Alarmingly, 2.8 million regularly fall short on money for utility bills, rent or mortgage repayments, a figure that's up 11 percent from last year.
Only 14 per cent of Aussies said they saved more than 20 per cent of their income and more than half said they wouldn't have enough emergency cash to fall back on if they lost their income for more than three months.
The majority of those struggling (7.3 million) would have to rely on government support if they lost their job as they don't have a reliable backup plan.
The statistics may be alarming but experts say they are not surprising.
"I'd say the figures are underestimated," Dr Simone Kelly, Associate Professor of Finance at Bond University told 10 daily.
"I would be incredibly surprised if more than 20-to-30 percent of the Australian population had sufficient savings in liquid-type assets that could cover them for a period of more than say three or four months off work let alone 12 months," she said.
Prof Kelly explained that for average Australians earning below $80,000, the cost of living is so high that most tend to spend all of their earnings and eat into their savings.
While stunted wage growth was a hurdle, consumer culture was a bigger issue when it came to a person's ability to save, Prof Kelly said.
"We don’t wait for things anymore, we buy them on credit. We turn our cars over more frequently, we go out for dinner more, buy more clothing and as a result, we pay a lot of fees, a lot of interest," she said.
"You earn more, you spend more and very few of us have the discipline to put money away".
She said that while many people struggle to pay their bills who are not impulse spenders, others choose to live paycheck to paycheck and that could go pear-shaped when life doesn't go to plan.
"For some, it will be a serious shock to the system should they be laid off when they thought they had a secure job, or suffer a serious health issue," she said.
"There are so many people that aren't set up to weather a storm and need to seriously consider lifestyle choices," pointing to those who are close to retirement but aren't prepared for the prospect of redundancy.
An increasingly cashless society is a huge inhibitor when it comes to savings.
"When you’re tapping all the time, you don’t realise how much money you’re going through. Culturally, society has changed a lot. Everybody is so busy all the time that many can’t find the time to take stock on what they spend. The accountability, the time to stop and review, it just isn’t there... It’s a rush rush rush society," she said.
READ MORE: Simple Ways To Start Saving Money Now
How To Build AN Emergency Fund
The key is to pay yourself first.
"Don't save what is left after spending; spend what is left after saving," American billionaire Warren Buffett once said.
It's a sentiment echoed by Professor Kelly and many of her colleagues.
"Set aside a piece of money, whether it be 10 percent or 5 percent of your fortnightly or monthly salary and put it in an account you don’t touch," she said.
By don't touch, she means, make it invisible.
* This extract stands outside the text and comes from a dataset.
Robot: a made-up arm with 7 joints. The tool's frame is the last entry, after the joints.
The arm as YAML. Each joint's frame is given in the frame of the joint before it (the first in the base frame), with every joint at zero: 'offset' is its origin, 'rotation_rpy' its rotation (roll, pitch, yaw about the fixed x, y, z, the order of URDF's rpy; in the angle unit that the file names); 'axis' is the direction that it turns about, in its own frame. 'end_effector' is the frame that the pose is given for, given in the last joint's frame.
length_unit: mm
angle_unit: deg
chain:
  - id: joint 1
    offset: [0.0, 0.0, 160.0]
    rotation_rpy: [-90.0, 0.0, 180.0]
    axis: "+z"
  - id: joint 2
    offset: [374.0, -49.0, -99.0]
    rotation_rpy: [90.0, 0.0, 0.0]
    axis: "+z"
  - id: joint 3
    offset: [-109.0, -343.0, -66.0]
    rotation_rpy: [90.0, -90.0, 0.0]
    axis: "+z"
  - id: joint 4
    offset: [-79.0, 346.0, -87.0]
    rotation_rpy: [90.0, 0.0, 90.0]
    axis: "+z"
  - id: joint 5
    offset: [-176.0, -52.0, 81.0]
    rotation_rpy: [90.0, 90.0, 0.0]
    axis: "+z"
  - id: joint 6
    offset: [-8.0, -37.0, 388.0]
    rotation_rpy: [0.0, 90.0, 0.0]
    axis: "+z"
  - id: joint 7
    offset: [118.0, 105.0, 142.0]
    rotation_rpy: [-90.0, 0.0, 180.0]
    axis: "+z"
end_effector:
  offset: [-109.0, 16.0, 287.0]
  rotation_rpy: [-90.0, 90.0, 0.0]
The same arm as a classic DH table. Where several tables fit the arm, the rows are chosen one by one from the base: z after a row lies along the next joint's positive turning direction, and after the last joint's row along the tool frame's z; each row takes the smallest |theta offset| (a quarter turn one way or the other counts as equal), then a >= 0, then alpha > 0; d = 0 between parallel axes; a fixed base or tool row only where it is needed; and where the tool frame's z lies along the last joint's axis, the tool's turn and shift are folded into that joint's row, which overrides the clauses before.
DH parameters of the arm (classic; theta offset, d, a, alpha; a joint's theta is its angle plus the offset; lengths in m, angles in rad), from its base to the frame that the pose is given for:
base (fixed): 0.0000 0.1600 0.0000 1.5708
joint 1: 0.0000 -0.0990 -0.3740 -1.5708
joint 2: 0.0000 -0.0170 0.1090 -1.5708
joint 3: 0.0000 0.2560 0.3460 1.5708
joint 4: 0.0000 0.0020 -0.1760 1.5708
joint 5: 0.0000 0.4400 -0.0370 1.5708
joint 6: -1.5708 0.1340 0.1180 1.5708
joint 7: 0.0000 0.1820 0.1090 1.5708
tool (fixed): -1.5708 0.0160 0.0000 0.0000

Make sure you can't access it for impulse buys such as shoes you don't need or UberEats.
"There will be periods of time when you struggle to put that chunk of your salary away, for example, Christmas is coming up. But there will also be times when you have that extra money and instead of leaving it in an accessible account where you are likely to spend it, put it away to an account that you don’t see," Professor Kelly said.